◆ **What is being asked**: Since the pictures are not wanted, reproduce only the rest of the records, exactly as given.

◆ **Data for this task**:
= = = = = = =
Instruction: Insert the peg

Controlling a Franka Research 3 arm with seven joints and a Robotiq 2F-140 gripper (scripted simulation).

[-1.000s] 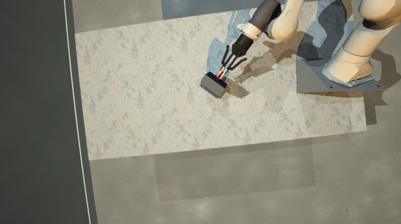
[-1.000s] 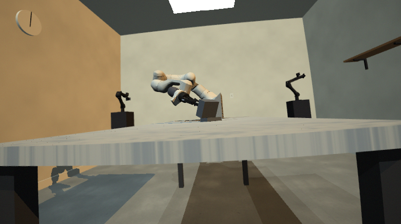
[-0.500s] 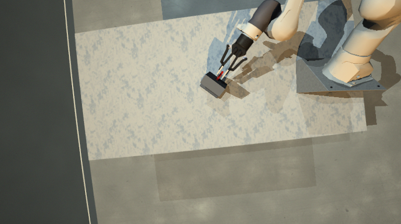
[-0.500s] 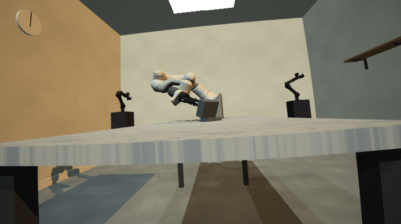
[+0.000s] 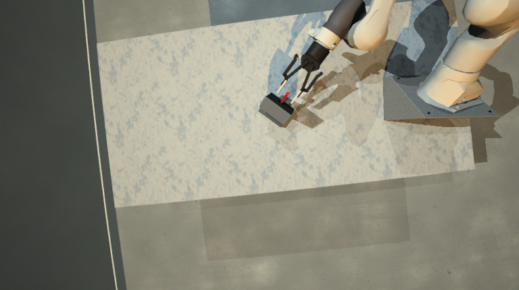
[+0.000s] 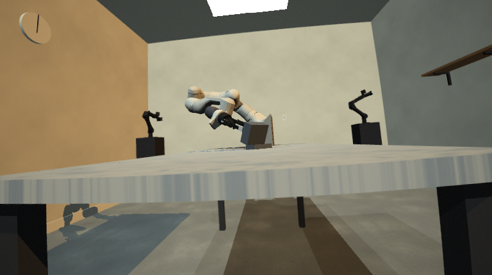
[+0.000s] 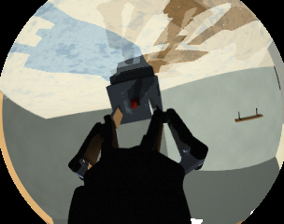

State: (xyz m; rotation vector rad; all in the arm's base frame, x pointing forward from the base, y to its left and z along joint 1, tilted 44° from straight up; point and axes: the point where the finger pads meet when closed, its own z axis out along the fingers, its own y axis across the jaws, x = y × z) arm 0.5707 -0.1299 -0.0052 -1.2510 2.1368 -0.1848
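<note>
Right now my hand is 30 mm to the right of the red peg, 20 mm short of it and 20 mm above it.
</note>
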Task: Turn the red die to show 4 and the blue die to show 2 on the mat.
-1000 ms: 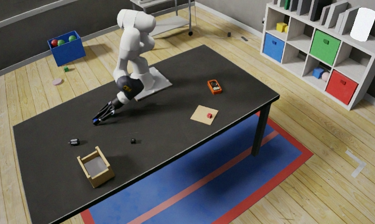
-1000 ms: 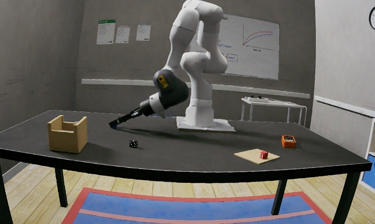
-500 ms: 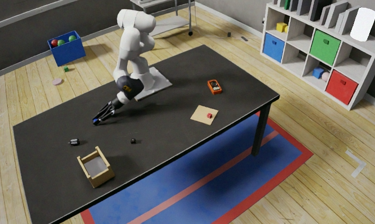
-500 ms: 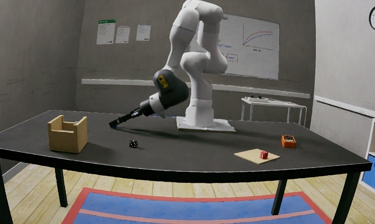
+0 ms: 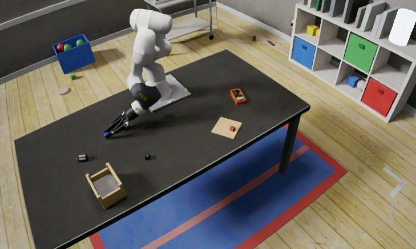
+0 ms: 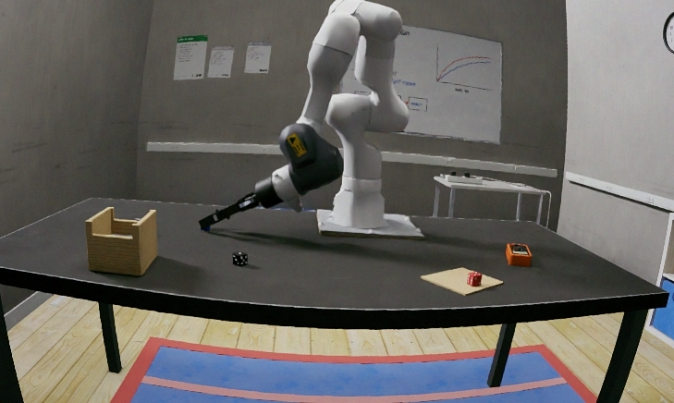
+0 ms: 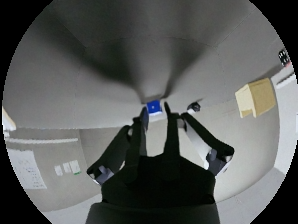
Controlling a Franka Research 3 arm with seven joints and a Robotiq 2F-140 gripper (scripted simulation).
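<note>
My gripper is now 20 mm to the left of the blue die, 20 mm above it and 10 mm past it. Also, from my hand: dark object 210 mm to the right, 90 mm ahead, 10 mm below; black die 290 mm ahead, 130 mm to the left, 20 mm below; wooden box 380 mm ahead, 140 mm to the right, 20 mm above.
</note>
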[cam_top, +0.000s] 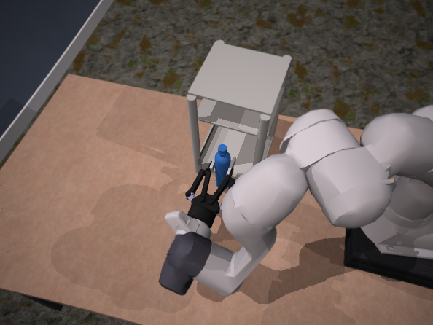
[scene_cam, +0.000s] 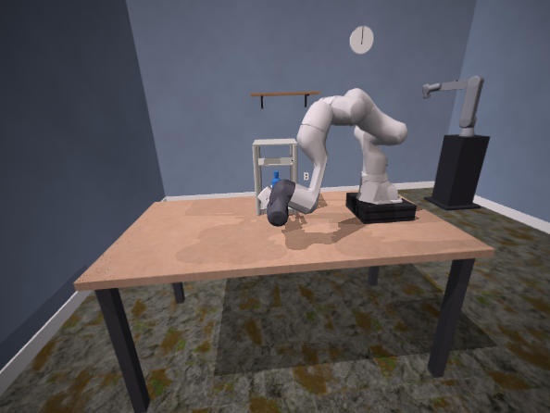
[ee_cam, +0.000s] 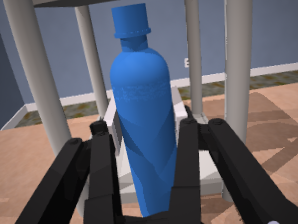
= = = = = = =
◆ **Completed exercise**:
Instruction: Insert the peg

Controlling a Franka Research 3 arm with seven joints and a Robotiq 2F-140 gripper (scripted simulation).

[-1.000s] 
[-1.000s] 
[-0.500s] 
[-0.500s] 
[+0.000s] 
[+0.000s] 
[+0.000s] 

State: (xyz m; rotation vector rad; all in the arm's base frame, x pointing forward from the base, y to its left and z along joint 1, tilted 44° from straight up; point and axes: the point where the finger pads meet when closed, its own z axis out along the fingers, its own y axis across the jaws, x = y × z) arm 0.5707 -0.1299 -0.0052 -1.2510 2.1368 -0.1848
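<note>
Right now my hand is 30 mm to the right of the red peg, 20 mm short of it and 20 mm above it.
</note>
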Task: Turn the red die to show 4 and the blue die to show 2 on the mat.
-1000 ms: 
-1000 ms: 
-500 ms: 
-500 ms: 
+0 ms: 
+0 ms: 
+0 ms: 
Controlling a Franka Research 3 arm with seven joints and a Robotiq 2F-140 gripper (scripted simulation).
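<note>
My gripper is now 20 mm to the left of the blue die, 20 mm above it and 10 mm past it. Also, from my hand: dark object 210 mm to the right, 90 mm ahead, 10 mm below; black die 290 mm ahead, 130 mm to the left, 20 mm below; wooden box 380 mm ahead, 140 mm to the right, 20 mm above.
</note>
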[cam_top, +0.000s] 
[scene_cam, +0.000s] 
[ee_cam, +0.000s] 

For this exercise, nothing further remains.